=== PROBLEM TO WORK ON ===
Check each line of the listing for the string "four". Copy those where it appears.

=== LISTED RECORDS ===
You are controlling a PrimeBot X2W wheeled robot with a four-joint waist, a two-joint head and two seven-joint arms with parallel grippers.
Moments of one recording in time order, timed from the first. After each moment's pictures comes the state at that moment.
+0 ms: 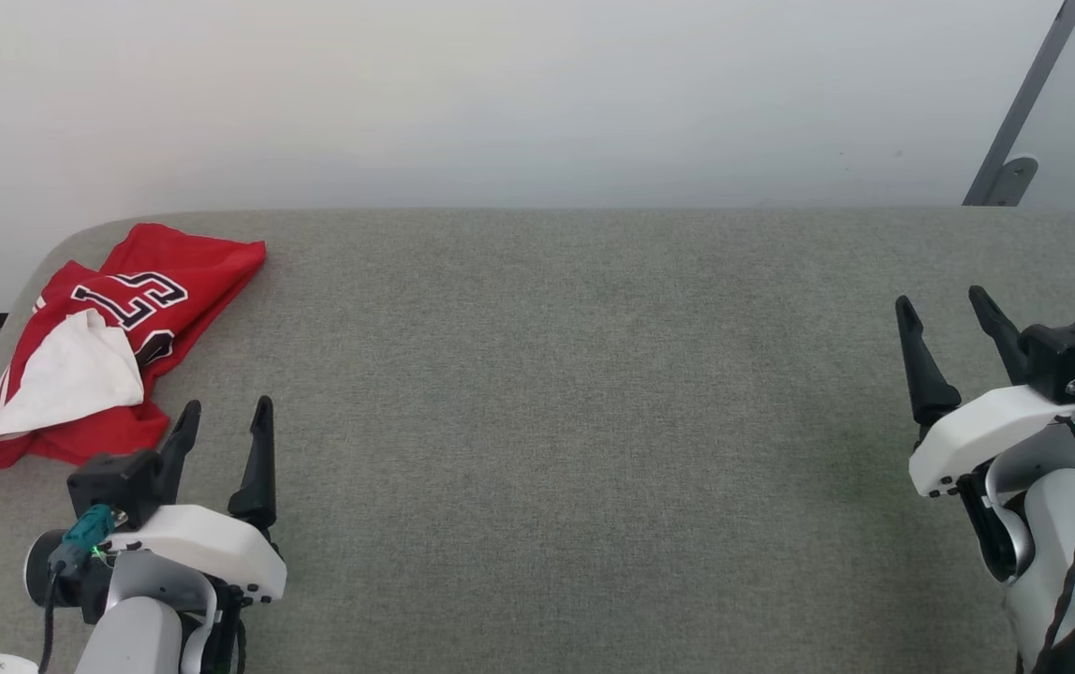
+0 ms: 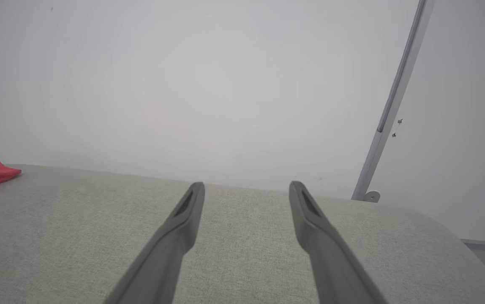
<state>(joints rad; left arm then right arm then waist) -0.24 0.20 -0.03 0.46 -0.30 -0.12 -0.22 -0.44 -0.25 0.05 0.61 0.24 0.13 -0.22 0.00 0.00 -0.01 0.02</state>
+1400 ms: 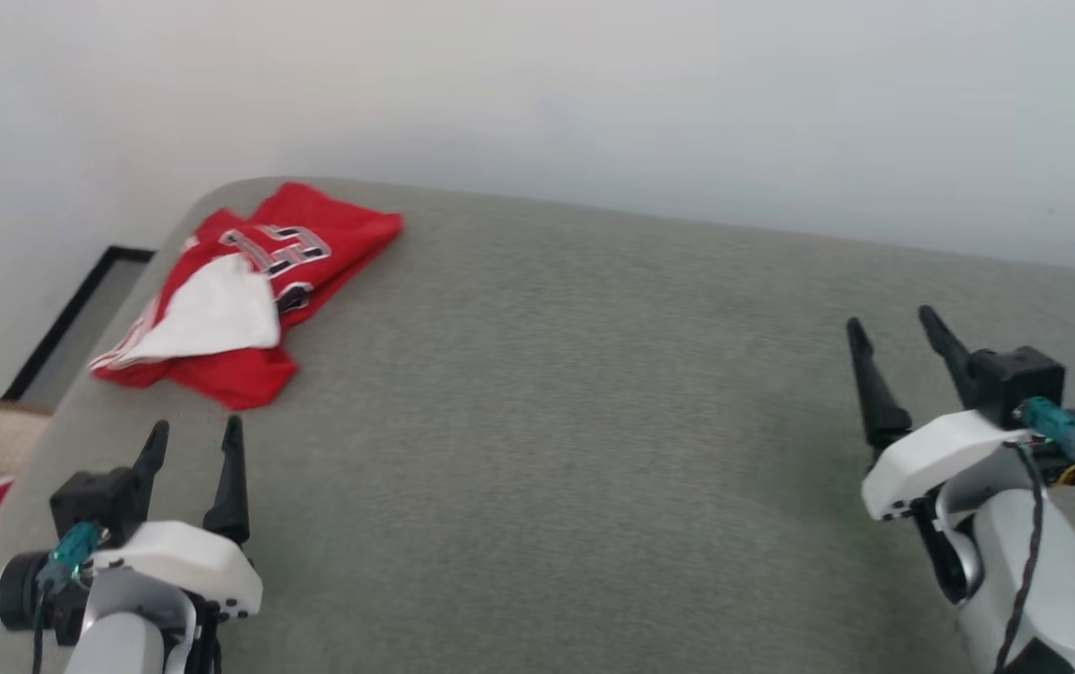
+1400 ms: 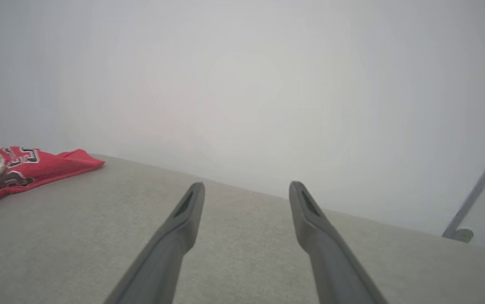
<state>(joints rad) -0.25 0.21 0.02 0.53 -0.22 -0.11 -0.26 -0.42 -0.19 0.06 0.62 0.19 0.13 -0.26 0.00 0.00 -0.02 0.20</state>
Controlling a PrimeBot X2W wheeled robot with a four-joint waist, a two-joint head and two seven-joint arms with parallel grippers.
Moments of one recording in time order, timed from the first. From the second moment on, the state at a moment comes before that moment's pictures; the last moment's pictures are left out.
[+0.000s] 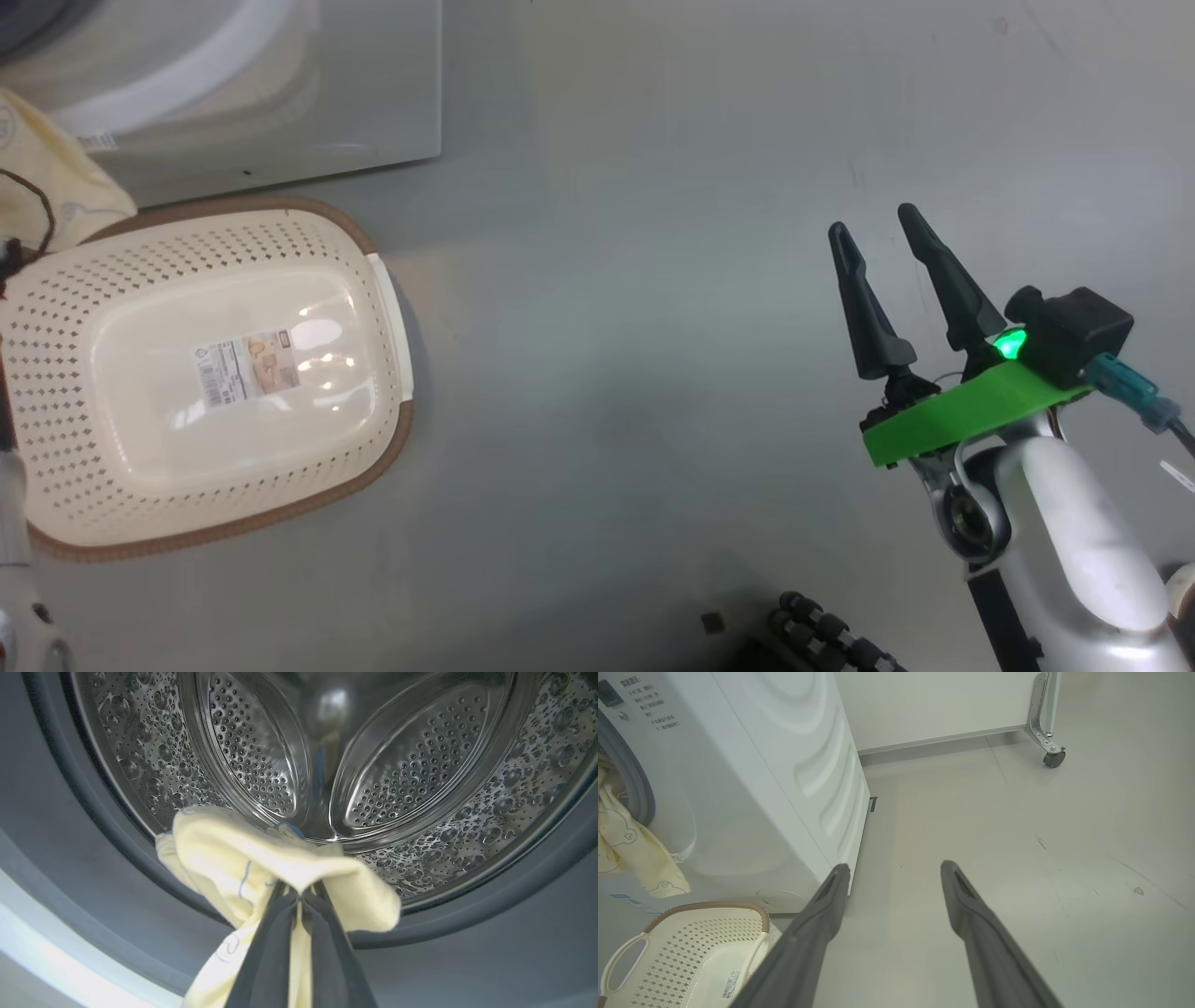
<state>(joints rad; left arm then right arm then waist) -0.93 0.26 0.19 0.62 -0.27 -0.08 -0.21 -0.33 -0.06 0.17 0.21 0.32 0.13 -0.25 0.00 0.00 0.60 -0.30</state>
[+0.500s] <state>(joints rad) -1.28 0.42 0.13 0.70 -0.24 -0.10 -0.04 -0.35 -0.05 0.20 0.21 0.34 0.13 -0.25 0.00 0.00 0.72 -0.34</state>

=== RESPONSE AREA ===
You are controlling a PrimeBot X2W wheeled robot with a four-joint waist, a two-joint head and two seven-joint arms with parallel grippers.
Controlling a PrimeBot X2W wheeled robot with a four-joint waist, a two-joint head and two seven-joint arms with parallel grippers.

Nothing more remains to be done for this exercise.